# Records for this exercise
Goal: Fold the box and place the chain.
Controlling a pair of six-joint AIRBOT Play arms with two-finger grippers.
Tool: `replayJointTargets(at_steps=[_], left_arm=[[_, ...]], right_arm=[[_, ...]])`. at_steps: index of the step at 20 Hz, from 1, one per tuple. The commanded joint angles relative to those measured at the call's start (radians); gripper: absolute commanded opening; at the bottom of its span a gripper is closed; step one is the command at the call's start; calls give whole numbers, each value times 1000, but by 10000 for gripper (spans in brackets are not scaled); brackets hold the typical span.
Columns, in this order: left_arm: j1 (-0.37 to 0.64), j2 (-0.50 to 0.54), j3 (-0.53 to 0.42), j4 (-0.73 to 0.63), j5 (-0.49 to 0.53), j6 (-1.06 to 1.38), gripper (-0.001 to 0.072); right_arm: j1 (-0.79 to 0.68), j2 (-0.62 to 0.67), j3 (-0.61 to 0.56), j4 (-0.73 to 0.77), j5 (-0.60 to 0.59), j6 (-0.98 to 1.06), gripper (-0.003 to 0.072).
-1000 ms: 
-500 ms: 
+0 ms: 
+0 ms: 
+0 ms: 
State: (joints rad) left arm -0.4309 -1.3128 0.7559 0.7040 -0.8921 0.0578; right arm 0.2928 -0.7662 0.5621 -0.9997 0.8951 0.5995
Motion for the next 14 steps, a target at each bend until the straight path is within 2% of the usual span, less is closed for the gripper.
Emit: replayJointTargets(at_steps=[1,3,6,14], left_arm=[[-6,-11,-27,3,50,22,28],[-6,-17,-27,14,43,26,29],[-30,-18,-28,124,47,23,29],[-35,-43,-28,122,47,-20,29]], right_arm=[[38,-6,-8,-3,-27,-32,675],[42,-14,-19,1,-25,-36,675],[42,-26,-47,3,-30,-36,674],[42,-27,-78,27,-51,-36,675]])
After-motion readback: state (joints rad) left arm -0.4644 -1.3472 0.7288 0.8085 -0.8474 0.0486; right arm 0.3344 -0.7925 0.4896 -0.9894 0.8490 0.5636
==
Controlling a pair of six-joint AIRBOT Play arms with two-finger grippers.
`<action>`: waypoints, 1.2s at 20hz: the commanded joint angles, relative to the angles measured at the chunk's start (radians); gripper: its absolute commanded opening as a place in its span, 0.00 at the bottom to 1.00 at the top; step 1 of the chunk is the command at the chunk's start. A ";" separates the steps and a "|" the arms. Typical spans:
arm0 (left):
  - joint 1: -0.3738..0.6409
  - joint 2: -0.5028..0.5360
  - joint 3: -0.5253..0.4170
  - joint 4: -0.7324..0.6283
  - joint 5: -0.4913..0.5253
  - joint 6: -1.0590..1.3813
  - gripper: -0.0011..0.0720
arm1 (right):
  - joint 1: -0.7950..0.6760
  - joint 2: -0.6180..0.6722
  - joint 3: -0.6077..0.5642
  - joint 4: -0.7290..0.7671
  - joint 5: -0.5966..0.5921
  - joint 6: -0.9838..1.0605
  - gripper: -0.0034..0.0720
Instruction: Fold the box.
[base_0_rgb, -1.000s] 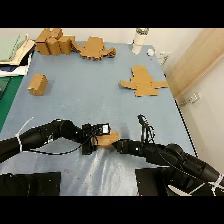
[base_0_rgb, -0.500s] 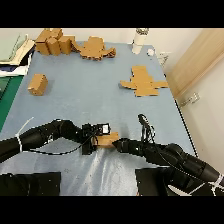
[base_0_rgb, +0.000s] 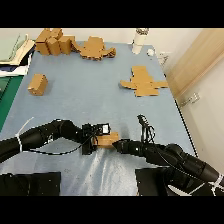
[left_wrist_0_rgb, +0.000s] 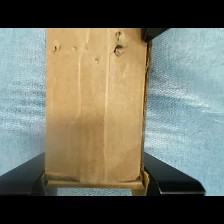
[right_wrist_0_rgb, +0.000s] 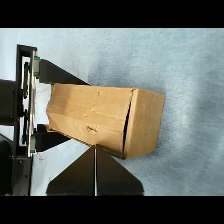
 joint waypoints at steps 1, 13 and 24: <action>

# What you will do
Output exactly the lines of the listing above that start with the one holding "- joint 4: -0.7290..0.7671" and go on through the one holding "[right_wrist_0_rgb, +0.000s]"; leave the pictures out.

# Response area
  - joint 4: -0.7290..0.7671
  - joint 5: -0.5966..0.5921
  - joint 6: -0.9838..1.0605
  - gripper: -0.0034..0.0720
Instruction: Fold the box.
[base_0_rgb, -1.000s] 
[base_0_rgb, -0.500s] 
[base_0_rgb, +0.000s] 
[left_wrist_0_rgb, +0.000s] 
[right_wrist_0_rgb, +0.000s] 

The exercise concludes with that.